Saxophonist and composer Leandro “Gato” Barbieri before running the press gauntlet at the Special Awards ceremony hosted by the Latin Recording Academy at the 16th Annual Latin Grammy Awards in Las Vegas, November, 2015. That morning, Barbieri received a Lifetime Achievement Award. Photo by Christian Barbieri
Saxophonist and composer Leandro “Gato” Barbieri died Saturday at a New York hospital from pneumonia. He was 83.
For many, Gato will forever be that guy with the hat who wrote that tune from “Last Tango in Paris.” Others will remember his free jazz playing days, his association, early on in his career, with Don Cherry (check Cherry’s extraordinary Symphony for Improvisers, on Blue Note, 1966), or his work with the Jazz Composer’s Orchestra (Escalator Over the Hill, 1971) or perhaps pop jazz hits such as his version of Carlos Santana’s “Europa.” But some of us who grew up in a place far, far away from jazz called Argentina, will remember Gato as the man who opened a world of possibilities.
For a kid from a working-class neighborhood in Buenos Aires, for whom names like Charlie Parker and Miles and Mingus meant little, his music was a revelation. Wait. Can you do that with Carlos Gardel’s “El Dia Que Me Quieras” or “Mi Buenos Aires Querido;” with Don Atahualpa Yupanqui’s “El Arriero”? What is this jazz thing? So this is jazz, too? Albums such as Fenix, The Third World, Bolivia, Under Fire, and the Latino America series, recorded in part in Buenos Aires and Rio with local musicians, offered a path to a truly pan-Latin Latin jazz. And just like that, some of us decided that why not? We would speak jazz with an accent, yes, but we could do it, too.
As it turns out, a show by Gato at Alice Tully Hall many, many, years ago, was the first concert I ever saw in the United States — just arrived to study composition at Berklee College of Music in Boston.
I’ve admired many of the brilliant artists I’ve been fortunate to meet and write about over the years. I have been an unabashed, kid-like fan of two: Astor Piazzolla and Gato Barbieri.
I know the advice, “Never meet your heroes.” But it was a privilege, many years later, to meet them both in person and, over the years, get to spend time with them. My last encounter with Gato took an unexpected turn.
Last November, as a member of the Latin Recording Academy, I was asked to informally serve as an assistant to Gato at the presentation of his Lifetime Achievement Award by the Latin Recording Academy. I jumped at the opportunity. He was not well, he tired easily, and it was hard for him to walk. Or perhaps it was just my perception. It’s painful to see our superheroes age, and become fragile — much more so if he was someone who had that invincible sound.
With a world of cameras and tape recorders and handlers going around, I got him a chair and a bottle of water, and we settled down to talk about music, saxophone mouthpieces, and of course, soccer, and Newell’s Old Boys, his beloved team from his hometown, Rosario. It still makes me smile to look at the pictures of that morning at the Latin Grammys and see the edge of a Newell’s emblem I gave him as a gift, peeking out of his breast pocket. He was so happy with it. He insisted on putting it there.

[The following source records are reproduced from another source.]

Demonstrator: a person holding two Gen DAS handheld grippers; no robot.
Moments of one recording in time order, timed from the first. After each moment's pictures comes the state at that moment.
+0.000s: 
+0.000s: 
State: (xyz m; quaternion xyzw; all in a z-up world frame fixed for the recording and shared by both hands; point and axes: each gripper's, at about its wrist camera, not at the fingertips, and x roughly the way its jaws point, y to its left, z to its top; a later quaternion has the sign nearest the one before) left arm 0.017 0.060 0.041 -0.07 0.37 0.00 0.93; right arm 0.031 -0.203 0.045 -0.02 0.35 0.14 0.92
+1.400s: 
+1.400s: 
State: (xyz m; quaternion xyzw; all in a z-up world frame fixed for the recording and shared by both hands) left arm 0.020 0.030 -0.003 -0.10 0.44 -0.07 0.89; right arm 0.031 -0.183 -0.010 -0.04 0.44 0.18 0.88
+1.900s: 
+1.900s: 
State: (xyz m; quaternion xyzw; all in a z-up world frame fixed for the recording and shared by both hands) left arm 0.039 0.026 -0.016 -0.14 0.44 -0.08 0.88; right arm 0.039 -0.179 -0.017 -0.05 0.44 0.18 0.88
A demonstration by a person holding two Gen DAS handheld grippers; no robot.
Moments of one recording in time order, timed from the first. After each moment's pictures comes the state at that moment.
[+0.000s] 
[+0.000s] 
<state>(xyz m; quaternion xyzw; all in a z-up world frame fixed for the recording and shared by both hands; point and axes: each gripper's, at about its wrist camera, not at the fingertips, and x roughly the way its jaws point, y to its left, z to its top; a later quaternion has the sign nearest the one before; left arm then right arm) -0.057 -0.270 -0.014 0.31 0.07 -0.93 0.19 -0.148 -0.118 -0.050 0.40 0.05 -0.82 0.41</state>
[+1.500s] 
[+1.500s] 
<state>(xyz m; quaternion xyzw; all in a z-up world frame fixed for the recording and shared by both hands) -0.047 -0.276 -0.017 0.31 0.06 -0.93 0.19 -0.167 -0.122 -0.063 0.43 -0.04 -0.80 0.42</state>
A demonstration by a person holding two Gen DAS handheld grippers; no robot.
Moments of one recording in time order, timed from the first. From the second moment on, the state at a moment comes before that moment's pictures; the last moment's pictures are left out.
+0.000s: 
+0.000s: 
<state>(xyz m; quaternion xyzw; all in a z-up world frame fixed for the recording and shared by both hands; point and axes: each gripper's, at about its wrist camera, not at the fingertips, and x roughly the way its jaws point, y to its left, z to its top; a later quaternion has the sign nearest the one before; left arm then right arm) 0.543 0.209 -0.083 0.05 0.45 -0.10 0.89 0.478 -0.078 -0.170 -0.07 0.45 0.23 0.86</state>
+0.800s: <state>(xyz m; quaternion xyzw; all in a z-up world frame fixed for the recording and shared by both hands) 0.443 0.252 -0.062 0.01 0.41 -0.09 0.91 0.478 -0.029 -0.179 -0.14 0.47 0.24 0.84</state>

The picture was in media around the world.
After helping him navigate his way to his seat on stage, my job was done, and I faded to the back of the theater to watch the presentation. He received the award sitting down. At the end of the ceremony, I went up to the stage just to say goodbye. He looked exhausted but happy. I crouched next to him, congratulated him, and he took my hand and said, “Thank you,” and I almost lost it right then and there. I shook his hand, managed to mumble: “Noooo maestro, gracias a usted. You have no idea. Thank you,” and ran out before he could say anything else, and I started to cry.
I close my eyes and see the scene as if I were watching a movie. More importantly, I hear that sound, a sound that could change a life. Gracias maestro. You have no idea.